Task to carry out: Look through the data that follows and copy each line with the string "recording".

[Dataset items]
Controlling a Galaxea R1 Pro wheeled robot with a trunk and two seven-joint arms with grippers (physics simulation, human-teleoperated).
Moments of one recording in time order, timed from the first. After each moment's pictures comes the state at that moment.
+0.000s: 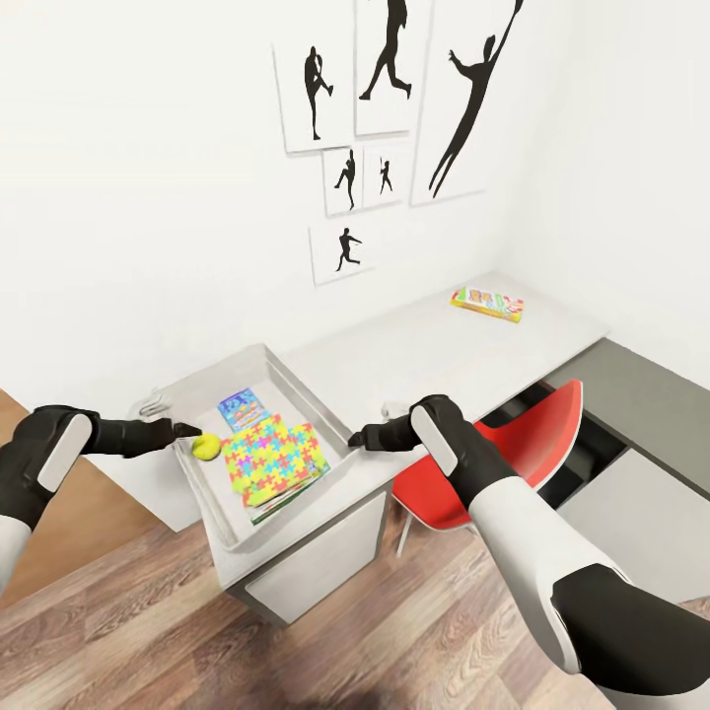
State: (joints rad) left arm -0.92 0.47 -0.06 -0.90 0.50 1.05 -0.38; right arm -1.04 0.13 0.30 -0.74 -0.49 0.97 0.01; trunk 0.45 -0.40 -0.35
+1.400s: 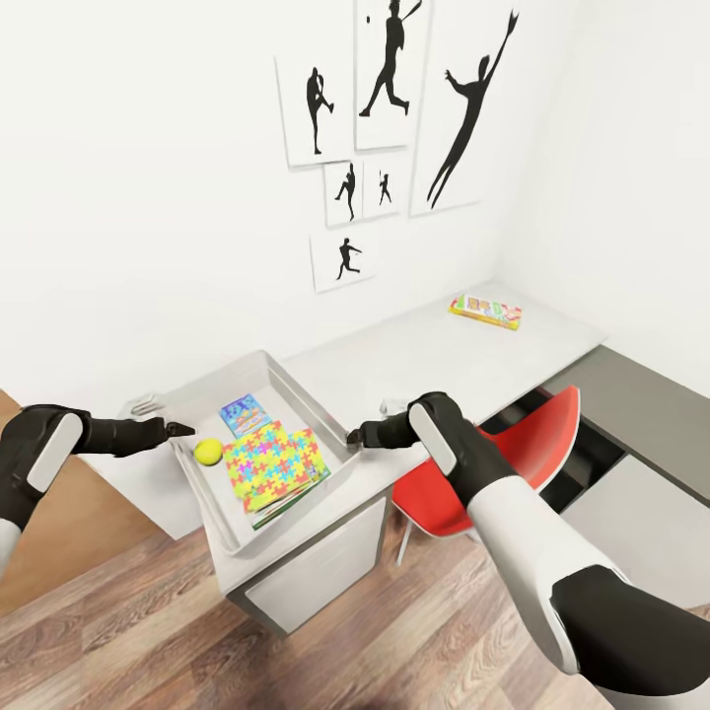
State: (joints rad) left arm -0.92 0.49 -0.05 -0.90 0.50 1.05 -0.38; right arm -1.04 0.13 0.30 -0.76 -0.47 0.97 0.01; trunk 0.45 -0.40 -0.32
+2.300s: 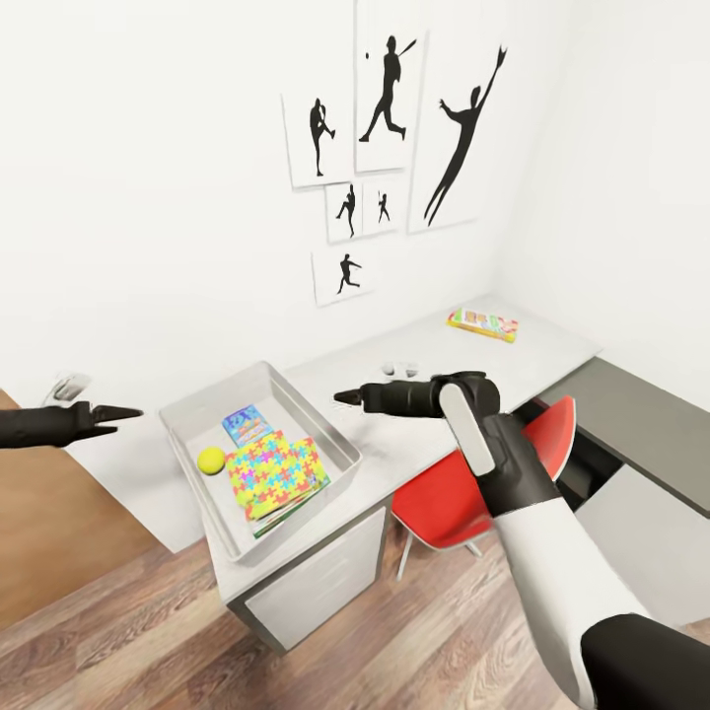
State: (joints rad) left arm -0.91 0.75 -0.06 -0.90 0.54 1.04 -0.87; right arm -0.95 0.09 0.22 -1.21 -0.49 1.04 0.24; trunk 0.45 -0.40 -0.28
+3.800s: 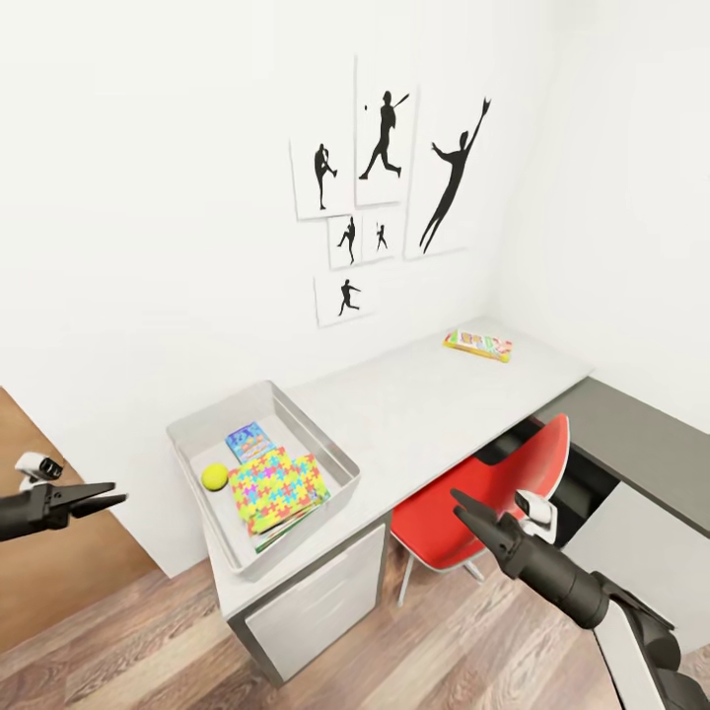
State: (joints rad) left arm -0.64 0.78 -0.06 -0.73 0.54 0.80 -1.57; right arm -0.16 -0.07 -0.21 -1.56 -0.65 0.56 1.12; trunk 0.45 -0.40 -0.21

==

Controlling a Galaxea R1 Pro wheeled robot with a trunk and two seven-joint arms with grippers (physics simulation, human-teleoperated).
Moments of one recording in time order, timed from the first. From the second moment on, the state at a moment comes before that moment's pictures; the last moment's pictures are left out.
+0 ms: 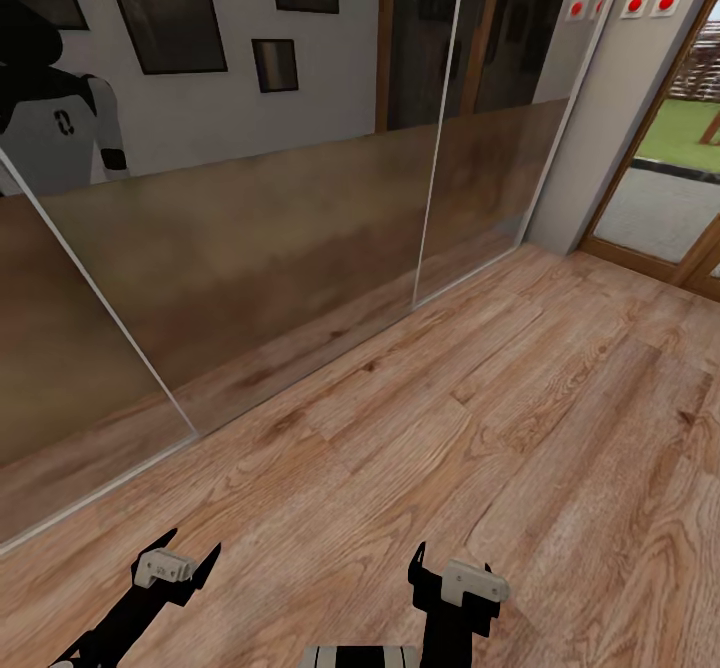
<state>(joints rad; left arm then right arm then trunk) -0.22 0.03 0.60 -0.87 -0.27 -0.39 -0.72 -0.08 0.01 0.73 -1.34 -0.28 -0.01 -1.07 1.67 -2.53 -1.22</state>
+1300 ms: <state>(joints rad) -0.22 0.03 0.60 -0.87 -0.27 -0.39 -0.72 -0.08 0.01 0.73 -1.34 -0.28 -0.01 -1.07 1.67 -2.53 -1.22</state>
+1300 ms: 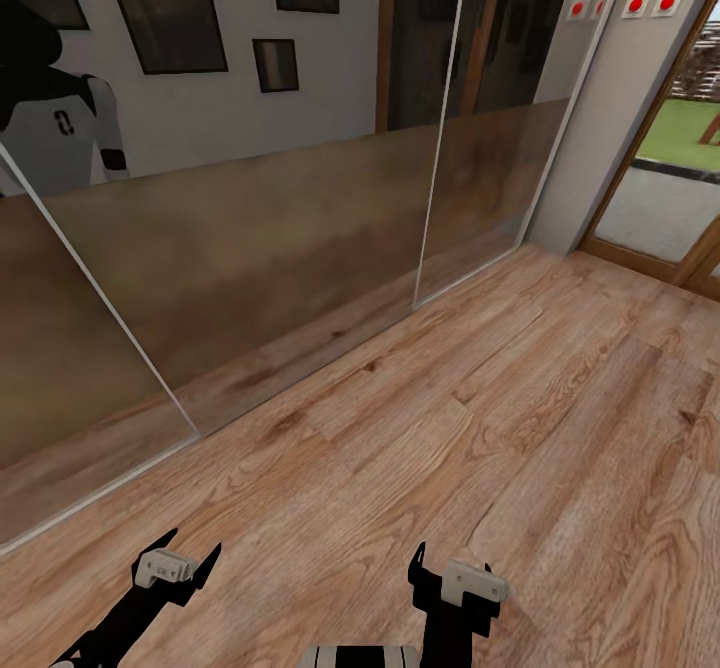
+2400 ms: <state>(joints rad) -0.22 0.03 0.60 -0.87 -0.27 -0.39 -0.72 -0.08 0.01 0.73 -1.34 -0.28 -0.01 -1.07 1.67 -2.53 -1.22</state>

Your response:
Moments of one recording in time order, timed from the first. After each moment's pictures comes the state at that moment.
Moments of one recording in time order, timed from the first. From the second moment on, the state at a moment comes before that moment's pictures; the last moment's pictures are left out.

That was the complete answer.